In large organizations, many threats can be identified as originating from network zones
within the corporations intranet. Even if the system is firewalled, there is usually some
vulnerability with regard to access (open admin ports, console, trust in employees who
have physical or remote access). As long as access is even the slightest bit vulnerable,
then the security of applications cannot be said to be fullproof. Patching all security issues with
webservers, regardless of relvevance to the role they play in the application, will decrease
the threat level from any kind of attack.
R.Barger
Credit Suisse Group
Zurich, Switzerland
smenon
Agreed.. I was only trying to state that we look at the security vulnerability and determine if this is something that is relevant for TeamSite's usage. If it is found to be a serious issue, we will definitely upgrade our Apache version to adopt a version that includes the fix for that issue. Sometime, when we determine the threat to be of low risk, we might defer the Apache upgrade until the next release/service pack of TeamSite (instead of releasing a patch).
--Sunil Menon
Sr. Product Manager
Interwoven, Inc.
IWguy
Hi Anand,
Nothing has been decided yet - we are still evaluating this as we have some clients who share the views of others on this thread. I assume that it is the client base that determines what is low, medium or high risk.
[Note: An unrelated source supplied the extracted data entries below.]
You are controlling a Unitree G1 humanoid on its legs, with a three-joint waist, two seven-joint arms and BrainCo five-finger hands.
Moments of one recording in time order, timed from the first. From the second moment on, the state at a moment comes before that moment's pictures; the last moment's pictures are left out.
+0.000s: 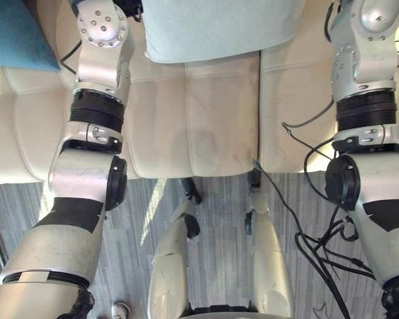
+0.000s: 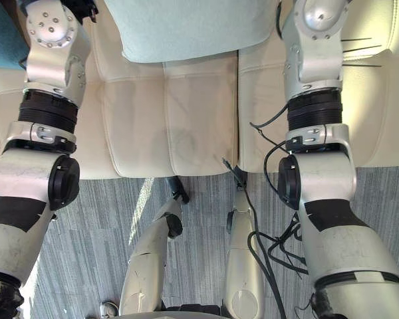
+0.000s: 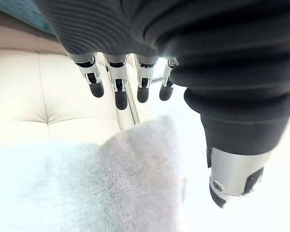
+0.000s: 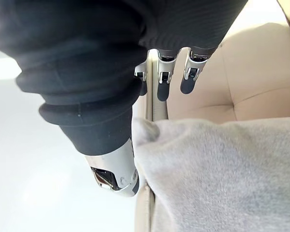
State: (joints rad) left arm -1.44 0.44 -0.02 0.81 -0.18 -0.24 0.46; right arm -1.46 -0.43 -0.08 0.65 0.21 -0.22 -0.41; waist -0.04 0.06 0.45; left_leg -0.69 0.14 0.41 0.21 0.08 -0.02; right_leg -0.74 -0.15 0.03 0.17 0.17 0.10
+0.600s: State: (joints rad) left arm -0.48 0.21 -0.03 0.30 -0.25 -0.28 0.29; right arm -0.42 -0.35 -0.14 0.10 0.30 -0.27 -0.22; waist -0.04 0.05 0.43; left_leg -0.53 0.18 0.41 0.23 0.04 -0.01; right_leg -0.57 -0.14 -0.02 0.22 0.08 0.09
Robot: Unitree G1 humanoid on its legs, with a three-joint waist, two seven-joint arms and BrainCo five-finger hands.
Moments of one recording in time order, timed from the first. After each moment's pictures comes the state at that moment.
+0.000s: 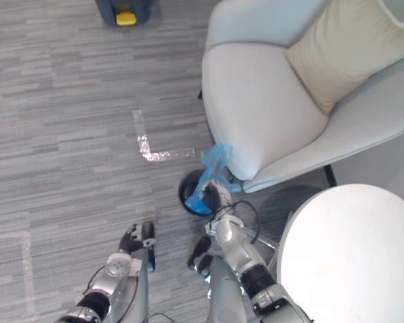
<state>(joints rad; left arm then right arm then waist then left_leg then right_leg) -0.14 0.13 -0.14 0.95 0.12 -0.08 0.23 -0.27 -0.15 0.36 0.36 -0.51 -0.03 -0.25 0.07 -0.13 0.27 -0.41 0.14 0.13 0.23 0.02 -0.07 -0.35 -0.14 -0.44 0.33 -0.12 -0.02</state>
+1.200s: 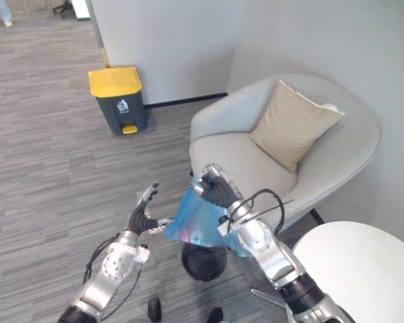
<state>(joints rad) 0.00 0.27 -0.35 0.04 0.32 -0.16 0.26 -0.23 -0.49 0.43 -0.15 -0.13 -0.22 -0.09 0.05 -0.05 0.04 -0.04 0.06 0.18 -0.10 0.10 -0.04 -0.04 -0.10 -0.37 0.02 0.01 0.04</state>
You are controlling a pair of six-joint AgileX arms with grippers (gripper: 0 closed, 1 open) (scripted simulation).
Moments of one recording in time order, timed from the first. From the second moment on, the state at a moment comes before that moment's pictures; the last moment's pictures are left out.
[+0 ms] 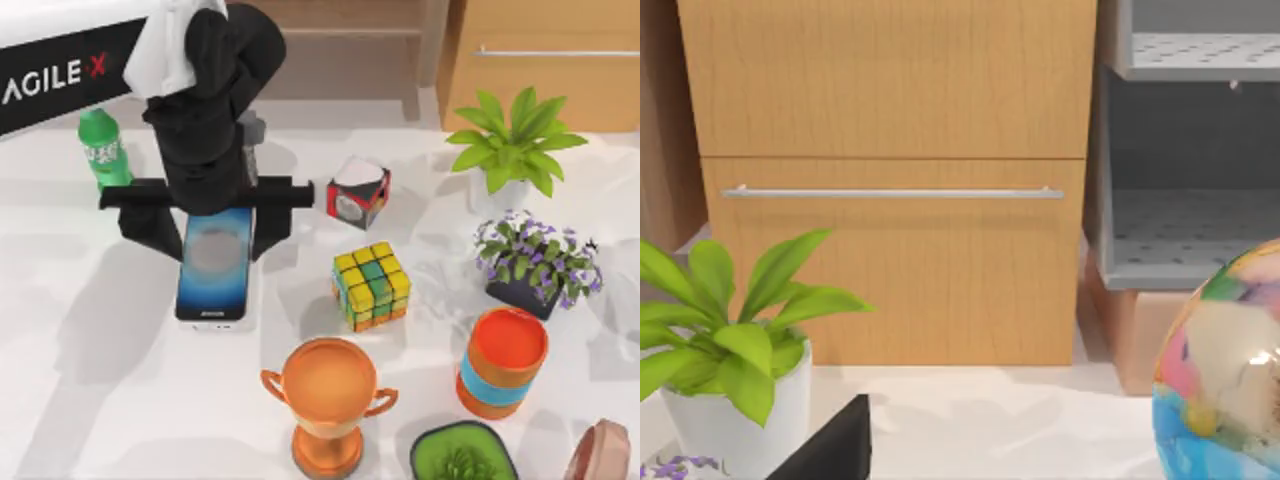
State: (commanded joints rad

Do clients have to report their risk levels to Interwoven in order to have a patch implemented in a service pack or a release?
It appears that onus is currently on the client to bring vulnerabilities be patched.
How does the client determine which vulnerabilities are applicable to the version of Apache that has been prepackaged in Teamsite?
Does a process currently exist where Interwoven provides a report to their clients that informs them that "vulnerability X does not apply to this version of Apache, vulnerability Y does..etc..)?
Thanks,
Darcy
Migrateduser
Sunil,
Do you suggest opening a case with support Team to have this worked out or to have official statement on the issue so as to add as a upgrade in next release/service pack of TeamSite ? Anybody has opened the case with support on this?
!Thanks
Anand
Edited by sacrh on 11/04/05 11:12 AM (server time).
rpollock
Any movement on this or an official response from Interwoven? I find the logic of if it doesn't affect us, we can ignore it for a while is a little concerning.
Any information would be beneficial sooner rather than later.